Development of a genetic method to assess bleaching tolerance in corals (MTSRF Project 2.5i.2c)

Next generation DNA sequencing was used to scan a large proportion of the transcribed coding DNA in Acropora millepora for polymorphisms. Transcribed coding DNA (messenger RNA - mRNA) was extracted from 8 colonies sampled at three thermally distinct habitats along the GBR (Wilke Island Reef in Princess Charlotte Bay, Nelly Bay at Magnetic Island, and Miall Island in the Keppel Islands). The mRNA extractions from each population were pooled and translated back to the complementary DNA (cDNA), which was sequenced using 454 pyrosequencing by the Australian Genome Research Facility. This transcriptome consists of over 500 000 DNA sequences that are assembled into 55 000 contigs, of which over 11 000 aligned to known genes (8 000 unique genes). A database was generated consisting of almost 90 000 SNPs (Single Nucleotide Polymorphisms/gene variants).26 SNPs from 16 genes were investigated, from which one SNP from each of 15 genes were deemed suitable for large scale genotyping and a genotyping assay was developed.20 individuals from 17 reefs throughout the Great Barrier Reef were genotyped. Four from the 15 show a geographic pattern.The relative frequency of each of the nucleotides was measured in each SNP (A, T, C, G). To investigate the variation in gene coding regions and their frequency distributions along a themal gradient on the Great Barrier Reef with the aim of using such genes as markers to map thermal tolerance across the Great Barrier Reef.To describe DNA sequences for genes that are likely to be involved in thermal stress responses.To describe gene variants and their potential function in the coral host.To map allele frequencies of these genes at select locations on the GBR. Reef locations: Boulton Reef, Calder Island, Darley Reef, Emily, Goble Reef, High Peak Island, Holbourne Island, Night Island, North Keppel, Reef 20-344, Reef 21-121, Ross Reef, Sudbury Reef (I and II), SW Pelorus, Wilkie Island, Wallace Island.15 selected genes: Argenine Kinase, Beta Gamma Crystalin, Coatomer, Complete Component C3, Feritin, Galaxin, Gene of unknown function, Hsp60, Ligand of number X2, Mn Superoxide Dismutase, Thioredoxin, Transcription factor 1_1, Transcription factor 1_5, Ubiquitin like protein.The image is a portayal of one of the gene distributions.

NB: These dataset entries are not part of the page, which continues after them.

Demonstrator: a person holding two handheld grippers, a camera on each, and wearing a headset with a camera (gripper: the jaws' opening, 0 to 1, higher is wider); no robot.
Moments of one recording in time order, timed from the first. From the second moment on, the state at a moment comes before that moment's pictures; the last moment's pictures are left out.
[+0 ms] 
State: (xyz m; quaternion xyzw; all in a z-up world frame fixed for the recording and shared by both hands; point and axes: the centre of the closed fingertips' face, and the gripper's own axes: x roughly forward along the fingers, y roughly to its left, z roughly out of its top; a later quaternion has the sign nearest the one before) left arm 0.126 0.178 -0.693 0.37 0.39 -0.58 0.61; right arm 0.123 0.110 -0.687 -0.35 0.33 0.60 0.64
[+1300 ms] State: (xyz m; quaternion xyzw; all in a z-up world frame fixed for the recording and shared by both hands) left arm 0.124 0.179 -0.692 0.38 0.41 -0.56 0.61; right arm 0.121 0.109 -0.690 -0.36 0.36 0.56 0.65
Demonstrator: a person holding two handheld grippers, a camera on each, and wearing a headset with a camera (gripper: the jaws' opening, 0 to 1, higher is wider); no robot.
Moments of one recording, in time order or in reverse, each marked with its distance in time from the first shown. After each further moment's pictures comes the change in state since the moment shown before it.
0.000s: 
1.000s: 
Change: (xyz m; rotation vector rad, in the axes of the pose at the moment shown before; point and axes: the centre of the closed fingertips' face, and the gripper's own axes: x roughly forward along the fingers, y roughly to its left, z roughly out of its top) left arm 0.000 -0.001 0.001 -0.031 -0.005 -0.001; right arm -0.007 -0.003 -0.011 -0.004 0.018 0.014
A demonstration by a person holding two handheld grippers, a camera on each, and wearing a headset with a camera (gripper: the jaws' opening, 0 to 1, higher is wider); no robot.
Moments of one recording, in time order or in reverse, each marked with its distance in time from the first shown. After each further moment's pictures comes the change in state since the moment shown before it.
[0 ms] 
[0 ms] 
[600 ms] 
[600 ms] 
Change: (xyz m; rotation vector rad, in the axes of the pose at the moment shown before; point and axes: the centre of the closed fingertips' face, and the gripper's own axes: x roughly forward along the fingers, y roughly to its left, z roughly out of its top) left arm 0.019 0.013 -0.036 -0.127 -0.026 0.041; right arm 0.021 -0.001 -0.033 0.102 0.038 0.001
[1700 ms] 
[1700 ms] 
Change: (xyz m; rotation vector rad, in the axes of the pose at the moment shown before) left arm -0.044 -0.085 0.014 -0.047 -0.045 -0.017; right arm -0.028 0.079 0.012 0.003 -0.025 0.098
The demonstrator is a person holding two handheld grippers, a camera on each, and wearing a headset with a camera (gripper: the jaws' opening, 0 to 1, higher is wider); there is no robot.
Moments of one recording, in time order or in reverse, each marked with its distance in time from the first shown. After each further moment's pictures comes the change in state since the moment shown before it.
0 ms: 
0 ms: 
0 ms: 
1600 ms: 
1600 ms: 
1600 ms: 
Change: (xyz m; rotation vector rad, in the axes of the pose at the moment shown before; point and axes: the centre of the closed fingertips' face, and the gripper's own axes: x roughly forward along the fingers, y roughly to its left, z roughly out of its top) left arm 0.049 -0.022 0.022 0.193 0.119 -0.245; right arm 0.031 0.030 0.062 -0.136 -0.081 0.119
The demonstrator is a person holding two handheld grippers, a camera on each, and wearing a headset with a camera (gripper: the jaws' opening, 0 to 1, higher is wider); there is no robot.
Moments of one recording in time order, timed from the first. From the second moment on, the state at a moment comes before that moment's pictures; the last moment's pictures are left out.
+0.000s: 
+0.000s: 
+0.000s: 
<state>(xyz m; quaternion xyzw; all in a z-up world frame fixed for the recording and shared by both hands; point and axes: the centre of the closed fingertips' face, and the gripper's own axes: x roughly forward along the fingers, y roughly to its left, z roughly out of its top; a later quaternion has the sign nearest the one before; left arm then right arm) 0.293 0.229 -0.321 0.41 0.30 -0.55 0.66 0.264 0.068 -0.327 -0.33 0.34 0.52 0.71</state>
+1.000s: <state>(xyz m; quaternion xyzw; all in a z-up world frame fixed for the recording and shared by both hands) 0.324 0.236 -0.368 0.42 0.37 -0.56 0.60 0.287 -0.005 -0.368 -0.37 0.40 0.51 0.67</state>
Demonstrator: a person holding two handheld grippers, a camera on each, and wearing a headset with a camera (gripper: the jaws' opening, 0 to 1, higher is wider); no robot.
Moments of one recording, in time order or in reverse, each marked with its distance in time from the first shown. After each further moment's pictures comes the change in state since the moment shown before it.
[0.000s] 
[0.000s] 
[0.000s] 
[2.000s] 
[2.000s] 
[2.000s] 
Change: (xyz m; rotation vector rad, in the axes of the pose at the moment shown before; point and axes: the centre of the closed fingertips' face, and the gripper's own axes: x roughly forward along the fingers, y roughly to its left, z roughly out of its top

本研究采用下一代DNA测序技术，对千孔珊瑚（Acropora millepora）的转录编码DNA的大片段区域开展多态性扫描。 转录编码DNA即信使RNA（messenger RNA, mRNA），样本采集自大堡礁（Great Barrier Reef, GBR）三个热环境差异显著的生境：夏洛特公主湾的威尔基岛礁、磁岛的内利湾以及凯珀尔群岛的迈尔岛，共获取8个珊瑚群落样本。将每个种群的mRNA提取物混合后反转录为互补DNA（complementary DNA, cDNA），并由澳大利亚基因组研究中心（Australian Genome Research Facility）采用454焦磷酸测序技术完成测序。 该转录组包含超过50万条DNA序列，经组装得到55000个重叠群（contigs），其中超过11000个重叠群可比对至已知基因，对应8000个独特基因。研究构建了包含近9万个单核苷酸多态性（Single Nucleotide Polymorphisms, SNPs，即基因变异）的数据库。 本研究对16个基因的26个SNP位点进行分析，最终筛选出15个基因各1个SNP位点，适用于大规模基因分型，并开发了配套的基因分型检测方法。研究人员对大堡礁全境17个礁区的20个个体进行基因分型，其中15个位点中有4个呈现出明确的地理分布模式。 研究测定了每个SNP位点的四种核苷酸（A、T、C、G）的相对频率。本研究的核心目标为：探究基因编码区的变异特征及其沿大堡礁温度梯度的频率分布规律，以期将此类基因作为标记物，绘制大堡礁区域的热耐受能力图谱。具体研究方向包括：1. 描述可能参与热应激响应的基因的DNA序列；2. 阐释珊瑚宿主中的基因变异及其潜在功能；3. 绘制大堡礁特定区域内上述基因的等位基因频率分布。 本次研究涉及的礁区包括：博尔顿礁、考尔德岛、达利礁、艾米莉礁、戈布尔礁、高岛、霍尔本岛、奈特岛、北凯珀尔礁、20-344号礁、21-121号礁、罗斯礁、萨德伯里礁（I和II区）、西南佩卢罗斯礁、威尔基岛、华莱士岛。 本次筛选的15个基因包括：精氨酸激酶、βγ晶状体蛋白、包被蛋白复合体、补体成分C3全长、铁蛋白、半乳凝素、功能未知基因、热休克蛋白60（Hsp60）、X2号配体、锰超氧化物歧化酶、硫氧还蛋白、转录因子1_1、转录因子1_5、泛素样蛋白。 附图展示了其中一个基因的分布情况。